Diabetes is the condition in which the body does not properly process food for use as energy. People with Type 1 diabetes cannot produce insulin, which is required for glucose to feed your body’s cells. It is typically caused by the immune system mistaking healthy cells for foreign invaders and destroying the insulin-producing cells in the pancreas. On the other hand, people with Type 2 diabetes cannot respond to insulin properly, and eventually cannot produce enough.  The Centers for Disease Control and Prevention reports that over 30 million people in the United States have diabetes, with 1 in 4 having no idea they have it. Surprisingly, diabetes is the seventh leading cause of death in the US. The symptoms of diabetes include frequent urination, fatigue, hunger, and even blurry vision.

Diabetes can also affect the feet as well. Over time, diabetes can cause nerve damage to your feet, which could then lead to symptoms such as tingling, pain and numbness in the feet. Neuropathy can be very dangerous to a person with diabetes, since it prevents them from feeling injuries such as cuts or blisters in the feet, and if not detected early enough, may lead to infection. Neuropathy can also lead changes in the shape of your feet and toes. The best way for people with diabetes to prevent or delay neuropathy is keeping their blood glucose levels in their target range. This consists of eating right, having the correct amount of exercise, and taking medications.

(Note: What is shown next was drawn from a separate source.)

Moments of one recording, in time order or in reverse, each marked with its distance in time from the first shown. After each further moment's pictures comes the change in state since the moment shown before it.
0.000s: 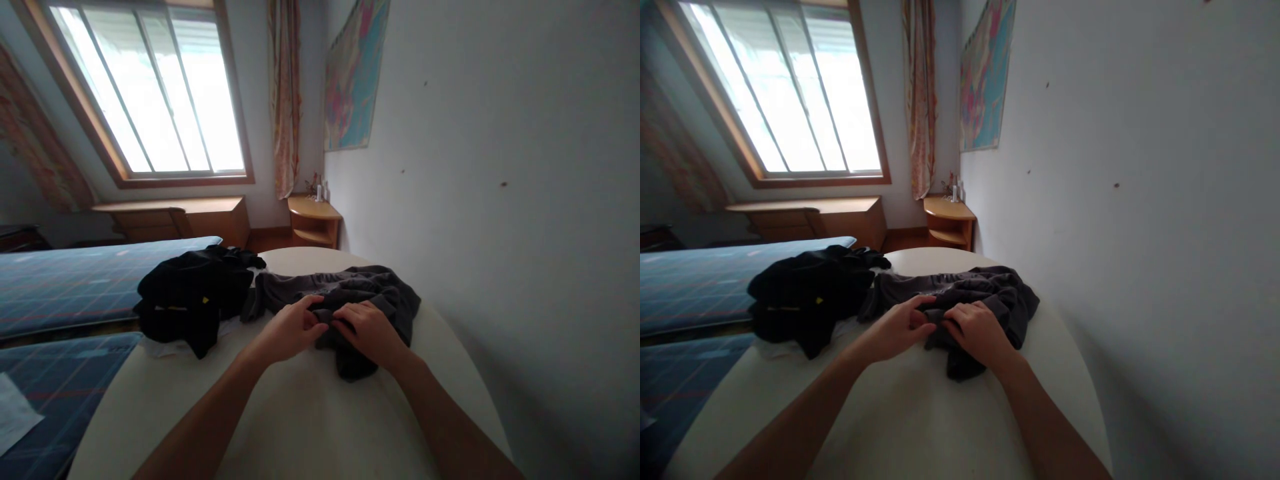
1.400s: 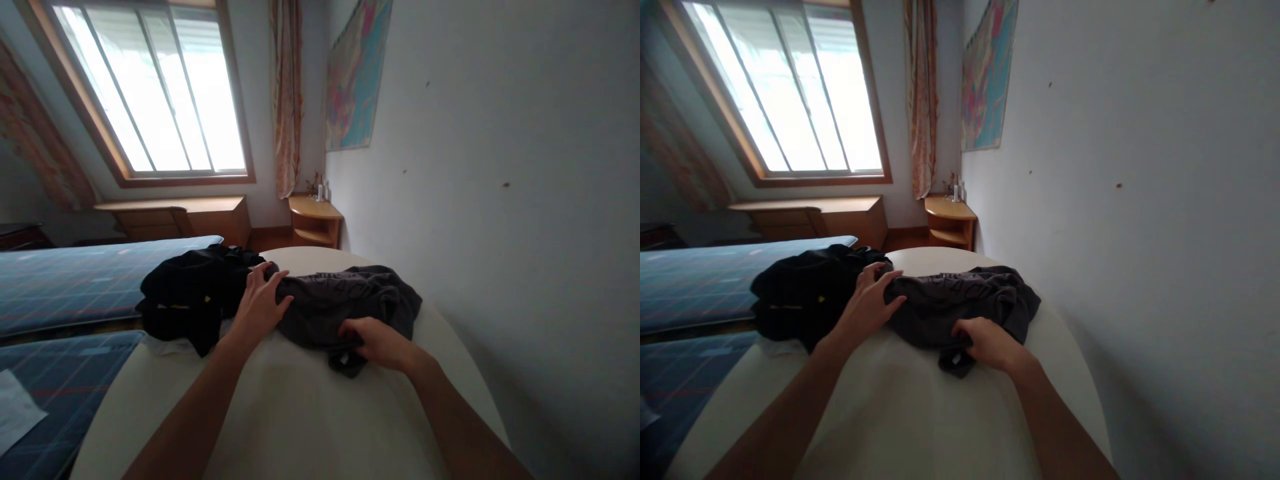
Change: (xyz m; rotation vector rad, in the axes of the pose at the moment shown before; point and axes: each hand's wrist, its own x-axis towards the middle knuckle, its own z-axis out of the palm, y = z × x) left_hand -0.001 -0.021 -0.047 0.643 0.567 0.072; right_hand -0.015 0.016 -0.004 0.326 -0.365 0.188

Diabetes can also create calluses and foot ulcers as well. Calluses build up faster and occur more frequently with those affected by diabetes. If there are too many calluses, therapeutic shoes and inserts may be required. It is important to have calluses trimmed by a health professional, as doing it yourself may lead to infections. If these calluses continue to develop and thicken, they can lead to foot ulcers. Foot ulcers are open sores, that appear on the ball of the foot or on the bottom of the big toe. These ulcers can lead to future infections if not treated and may possibly result in losing a limb. It is important to report any ulcers to your podiatrist right away. Your doctor may take x-rays to examine the foot and clean out any dead and infected tissue.

Lastly, diabetes can also lead to poor circulation and peripheral arterial disease (PAD). The poor circulation in the feet and leg area is a result of diabetes narrowing and hardening, eventually slowing down the blood flow in that area. The best way to prevent this is to keep away from smoking and follow your doctor’s advice for maintaining blood pressure and cholesterol. PAD is similar to this complication. PAD is when blood vessels narrow or are blocked by fatty deposits. PAD also increases your risk of heart attacks and strokes and is a common condition to those affected by diabetes. The combination of both PAD and neuropathy may lead to infections and can result in amputation of certain limbs. PAD can be prevented with wearing the proper foot wear and regularly taking care of your feet.

If you want to take care of your feet, you should wash and dry them carefully and perform daily inspections to check for cuts, blisters, or swelling. Any physical activity you partake in should be approved by your health care provider. You should also be sure to wear special shoes if advised to do so by your doctor.